On April 24, the Biloxi Wade-In achievement was honored with the supplanting of Trail Marker #28 by the Mississippi Freedom Trail Task Force and the Mississippi Gulf Coast National Heritage Area, both divisions of the Mississippi Department of Archives and History. The marker was placed at the Biloxi Lighthouse Pier, off Hwy. 90 and at the beginning point of where the highway is formally named after Dr. Mason. It became the second such marker placed on the grounds.
“This wasn’t softball: this was life and death,” said Biloxi Mayor Andrew “FoFo” Gilich during the program. He remembered the Wade-In as a teenager living in Biloxi. “I didn’t understand then: I understand now.”
“This is so important; it’s high time we salute these individuals. We were putting our lives on the line,” said Dr. Leslie-Burl McLemore, Chair of the Mississippi Freedom Trail Task Force. “We still have our challenges today. Without Dr. Mason (Jr.), we would not be celebrating our heroes andsheroes of that time.”
James Crowell, the current Biloxi NAACP president said: “This happened because people wanted to stand up. They came and suffered the injuries and torment. We have this marker to represent that day.”

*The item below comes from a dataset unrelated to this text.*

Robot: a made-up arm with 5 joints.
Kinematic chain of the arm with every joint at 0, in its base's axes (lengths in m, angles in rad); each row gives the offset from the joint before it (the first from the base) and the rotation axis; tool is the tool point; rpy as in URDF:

Two days later, this year’s annual Wade-In Witness Remembrance Program and Roll Call Tribute was held last month at the Biloxi Civic Center. Renowned gospel artist Cynthia Goodloe Palmer served as Special Guest Presenter. Gulfport’s People Mission Baptist Church, under the direction of Elder Shel Moore, joined with the Biloxi NAACP College and Youth Council in singing the same Negro Spirituals and traditional gospel songs that protestors used to keep themselves inspired.
Panelists Jeremy Eisler, Kay Horne, Peggy Ann Gibson and Dr. Mason gave witness accounts about the desegregation of public schools, which took place 50 years ago. Community activist Sabrina Stallworth and NAACP 1st Vice President Gary Gray conducted the Roll Call of both living and deceased South Mississippi residents that participated in the Wade-In protests during the early 1960s.
“Those amazing people were always in the house talking about civil rights issues,” Dr. Mason Jr. recalled during his youth. “We used to get hang up calls and callers who would shout horrible things.
When applying for his father’s office to be preserved, Dr. Mason Jr. stated: (My father’s) medical office is the standing building most closely associated with Dr. Mason and both his medical and civil rights work, since it was used for both purposes… the Medical Office… retains its integrity of location, materials, design, craftsmanship, feeling, and association with this significant Mississippian and his contributions to the course of civil rights and the medical profession in Mississippi.”
There is one more upcoming date of importance in regards to the Wade-In. August 15 will be the 50th anniversary of when Judge and former Mississippi Governor J.P. Coleman overruled the 1967 opposing decision, thus formally desegregating the beaches once and for all. A program is planned to observe that moment.